Task item:
I need the lines below from the one with "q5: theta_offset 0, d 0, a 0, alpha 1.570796" down to the one with "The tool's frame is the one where" reproduced exactly, both ends included, and nothing else.
┄┄┄┄┄┄┄┄┄┄┄┄┄┄┄┄┄┄┄┄
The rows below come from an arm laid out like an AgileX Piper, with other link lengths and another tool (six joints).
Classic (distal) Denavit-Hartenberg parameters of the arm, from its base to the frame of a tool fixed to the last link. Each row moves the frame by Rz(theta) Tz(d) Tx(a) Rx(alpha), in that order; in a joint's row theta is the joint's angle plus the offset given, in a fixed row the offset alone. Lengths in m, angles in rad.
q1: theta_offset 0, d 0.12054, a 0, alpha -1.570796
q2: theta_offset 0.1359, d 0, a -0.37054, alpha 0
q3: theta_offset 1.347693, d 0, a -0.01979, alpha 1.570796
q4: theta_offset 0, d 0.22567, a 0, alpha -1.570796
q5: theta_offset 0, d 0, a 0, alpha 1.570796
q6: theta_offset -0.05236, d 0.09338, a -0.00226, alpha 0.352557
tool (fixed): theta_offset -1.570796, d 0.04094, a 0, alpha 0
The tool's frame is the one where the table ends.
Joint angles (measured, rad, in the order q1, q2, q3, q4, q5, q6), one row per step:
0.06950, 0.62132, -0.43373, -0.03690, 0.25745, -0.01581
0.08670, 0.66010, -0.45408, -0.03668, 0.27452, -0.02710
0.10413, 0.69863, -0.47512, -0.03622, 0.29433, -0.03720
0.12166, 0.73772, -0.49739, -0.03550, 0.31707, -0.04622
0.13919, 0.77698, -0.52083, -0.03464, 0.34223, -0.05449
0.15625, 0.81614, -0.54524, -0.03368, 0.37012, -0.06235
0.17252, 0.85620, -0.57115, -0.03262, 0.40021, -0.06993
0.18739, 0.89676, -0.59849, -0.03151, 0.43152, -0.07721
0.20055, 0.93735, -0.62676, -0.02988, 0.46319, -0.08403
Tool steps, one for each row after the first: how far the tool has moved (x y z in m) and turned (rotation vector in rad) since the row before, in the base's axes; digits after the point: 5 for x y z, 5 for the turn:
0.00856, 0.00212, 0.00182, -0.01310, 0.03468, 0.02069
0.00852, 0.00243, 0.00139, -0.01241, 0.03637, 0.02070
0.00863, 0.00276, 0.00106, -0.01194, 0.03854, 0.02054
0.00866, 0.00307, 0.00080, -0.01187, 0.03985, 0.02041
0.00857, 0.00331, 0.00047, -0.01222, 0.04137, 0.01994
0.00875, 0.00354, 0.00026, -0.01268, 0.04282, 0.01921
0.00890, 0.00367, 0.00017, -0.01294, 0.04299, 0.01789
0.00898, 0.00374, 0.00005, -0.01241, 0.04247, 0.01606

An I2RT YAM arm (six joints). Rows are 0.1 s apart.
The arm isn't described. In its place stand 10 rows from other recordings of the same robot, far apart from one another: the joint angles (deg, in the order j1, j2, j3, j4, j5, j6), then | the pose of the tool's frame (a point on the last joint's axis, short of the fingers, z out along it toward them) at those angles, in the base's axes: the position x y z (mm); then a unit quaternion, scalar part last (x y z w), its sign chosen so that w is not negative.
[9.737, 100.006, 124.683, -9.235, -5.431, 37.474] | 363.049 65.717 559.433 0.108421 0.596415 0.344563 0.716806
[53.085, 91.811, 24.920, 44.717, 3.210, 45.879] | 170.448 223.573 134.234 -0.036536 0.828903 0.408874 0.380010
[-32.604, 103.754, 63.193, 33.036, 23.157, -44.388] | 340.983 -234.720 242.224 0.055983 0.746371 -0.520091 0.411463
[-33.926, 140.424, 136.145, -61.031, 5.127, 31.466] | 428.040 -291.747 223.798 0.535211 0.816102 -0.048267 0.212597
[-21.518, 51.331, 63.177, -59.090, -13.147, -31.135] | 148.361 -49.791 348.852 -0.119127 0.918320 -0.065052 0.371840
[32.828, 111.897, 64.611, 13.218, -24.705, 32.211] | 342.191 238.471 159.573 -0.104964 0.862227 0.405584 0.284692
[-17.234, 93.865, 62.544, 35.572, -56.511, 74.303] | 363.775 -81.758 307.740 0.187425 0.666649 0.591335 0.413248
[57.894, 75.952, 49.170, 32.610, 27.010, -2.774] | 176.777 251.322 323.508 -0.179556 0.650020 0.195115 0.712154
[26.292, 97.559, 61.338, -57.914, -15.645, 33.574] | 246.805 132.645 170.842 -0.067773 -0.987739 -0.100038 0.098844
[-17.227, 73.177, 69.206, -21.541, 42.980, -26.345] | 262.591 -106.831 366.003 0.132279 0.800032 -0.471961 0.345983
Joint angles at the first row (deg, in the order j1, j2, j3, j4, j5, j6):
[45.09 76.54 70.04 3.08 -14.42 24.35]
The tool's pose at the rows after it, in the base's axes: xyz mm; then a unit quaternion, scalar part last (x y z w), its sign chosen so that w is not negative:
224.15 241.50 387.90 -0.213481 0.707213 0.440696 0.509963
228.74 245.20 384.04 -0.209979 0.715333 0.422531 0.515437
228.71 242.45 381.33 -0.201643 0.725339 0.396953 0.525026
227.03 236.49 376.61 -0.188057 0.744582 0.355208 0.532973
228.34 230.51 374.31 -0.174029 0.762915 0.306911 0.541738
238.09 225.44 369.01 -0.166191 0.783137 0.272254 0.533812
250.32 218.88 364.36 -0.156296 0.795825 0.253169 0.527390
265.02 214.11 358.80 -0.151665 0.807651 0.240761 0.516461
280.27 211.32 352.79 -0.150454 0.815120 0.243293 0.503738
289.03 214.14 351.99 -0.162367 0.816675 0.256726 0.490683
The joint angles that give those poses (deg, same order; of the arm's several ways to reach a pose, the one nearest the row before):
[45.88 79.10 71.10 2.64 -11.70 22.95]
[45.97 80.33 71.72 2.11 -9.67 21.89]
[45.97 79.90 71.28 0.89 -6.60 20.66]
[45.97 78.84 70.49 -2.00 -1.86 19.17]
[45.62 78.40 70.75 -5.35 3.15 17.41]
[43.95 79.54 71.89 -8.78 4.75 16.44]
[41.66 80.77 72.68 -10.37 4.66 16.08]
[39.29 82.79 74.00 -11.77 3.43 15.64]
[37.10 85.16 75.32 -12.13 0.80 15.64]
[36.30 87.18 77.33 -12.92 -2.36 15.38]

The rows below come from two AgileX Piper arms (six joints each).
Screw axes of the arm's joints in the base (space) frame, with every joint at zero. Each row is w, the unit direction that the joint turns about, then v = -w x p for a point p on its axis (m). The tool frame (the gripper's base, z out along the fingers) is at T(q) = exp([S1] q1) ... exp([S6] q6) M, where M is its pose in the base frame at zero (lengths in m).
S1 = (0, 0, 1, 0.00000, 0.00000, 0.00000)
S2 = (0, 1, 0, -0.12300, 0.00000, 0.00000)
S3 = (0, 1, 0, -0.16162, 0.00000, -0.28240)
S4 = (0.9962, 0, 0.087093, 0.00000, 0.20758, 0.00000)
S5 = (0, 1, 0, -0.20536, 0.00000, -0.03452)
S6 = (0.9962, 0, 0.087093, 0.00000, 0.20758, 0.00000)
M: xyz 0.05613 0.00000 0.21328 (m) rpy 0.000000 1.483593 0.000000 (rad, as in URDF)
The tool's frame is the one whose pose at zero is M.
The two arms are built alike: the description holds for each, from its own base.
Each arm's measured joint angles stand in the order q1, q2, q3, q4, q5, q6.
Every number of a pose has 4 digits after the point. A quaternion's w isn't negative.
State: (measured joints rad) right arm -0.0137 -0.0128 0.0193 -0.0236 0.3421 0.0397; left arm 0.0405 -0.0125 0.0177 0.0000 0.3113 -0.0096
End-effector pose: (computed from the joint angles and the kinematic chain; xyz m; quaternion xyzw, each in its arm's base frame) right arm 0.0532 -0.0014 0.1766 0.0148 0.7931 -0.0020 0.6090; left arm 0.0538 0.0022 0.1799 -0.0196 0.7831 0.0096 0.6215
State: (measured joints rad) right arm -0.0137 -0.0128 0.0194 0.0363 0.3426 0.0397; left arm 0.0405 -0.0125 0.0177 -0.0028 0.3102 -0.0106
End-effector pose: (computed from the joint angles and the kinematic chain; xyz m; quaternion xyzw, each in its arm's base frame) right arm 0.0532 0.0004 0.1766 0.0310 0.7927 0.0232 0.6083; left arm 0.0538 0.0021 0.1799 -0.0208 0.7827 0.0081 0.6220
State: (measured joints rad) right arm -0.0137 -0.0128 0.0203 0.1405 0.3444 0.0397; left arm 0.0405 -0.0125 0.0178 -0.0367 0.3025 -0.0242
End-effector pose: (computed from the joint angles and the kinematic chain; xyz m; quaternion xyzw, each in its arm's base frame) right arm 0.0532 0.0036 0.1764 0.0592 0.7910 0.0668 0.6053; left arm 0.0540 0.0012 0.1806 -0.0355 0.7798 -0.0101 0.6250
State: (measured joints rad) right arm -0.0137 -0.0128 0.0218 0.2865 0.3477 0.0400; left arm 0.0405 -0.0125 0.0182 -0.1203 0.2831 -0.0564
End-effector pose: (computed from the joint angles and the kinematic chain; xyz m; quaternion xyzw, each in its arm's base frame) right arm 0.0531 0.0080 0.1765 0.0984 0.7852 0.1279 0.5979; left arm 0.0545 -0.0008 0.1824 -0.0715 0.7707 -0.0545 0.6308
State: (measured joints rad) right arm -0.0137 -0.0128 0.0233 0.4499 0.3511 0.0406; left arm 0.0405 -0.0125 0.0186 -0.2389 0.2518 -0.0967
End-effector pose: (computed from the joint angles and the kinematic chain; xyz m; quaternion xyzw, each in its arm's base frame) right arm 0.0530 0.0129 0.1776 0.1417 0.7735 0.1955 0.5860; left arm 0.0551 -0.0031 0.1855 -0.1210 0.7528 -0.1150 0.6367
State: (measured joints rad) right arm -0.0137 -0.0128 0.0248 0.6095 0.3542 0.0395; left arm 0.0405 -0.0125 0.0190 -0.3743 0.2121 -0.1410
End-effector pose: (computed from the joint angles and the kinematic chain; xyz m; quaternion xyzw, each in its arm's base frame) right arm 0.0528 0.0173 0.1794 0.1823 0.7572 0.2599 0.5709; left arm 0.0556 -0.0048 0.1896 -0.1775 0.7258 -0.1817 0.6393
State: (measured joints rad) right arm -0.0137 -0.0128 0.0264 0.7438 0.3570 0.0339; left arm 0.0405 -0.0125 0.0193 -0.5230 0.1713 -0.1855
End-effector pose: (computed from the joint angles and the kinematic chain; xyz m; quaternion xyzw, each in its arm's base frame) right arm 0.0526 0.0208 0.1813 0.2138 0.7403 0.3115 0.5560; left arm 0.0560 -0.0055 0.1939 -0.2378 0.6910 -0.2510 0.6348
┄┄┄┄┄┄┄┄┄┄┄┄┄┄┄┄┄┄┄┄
Your solution:
q5: theta_offset 0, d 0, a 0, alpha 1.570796
q6: theta_offset -0.05236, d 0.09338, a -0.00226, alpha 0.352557
tool (fixed): theta_offset -1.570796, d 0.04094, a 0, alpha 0
The tool's frame is the one where the table ends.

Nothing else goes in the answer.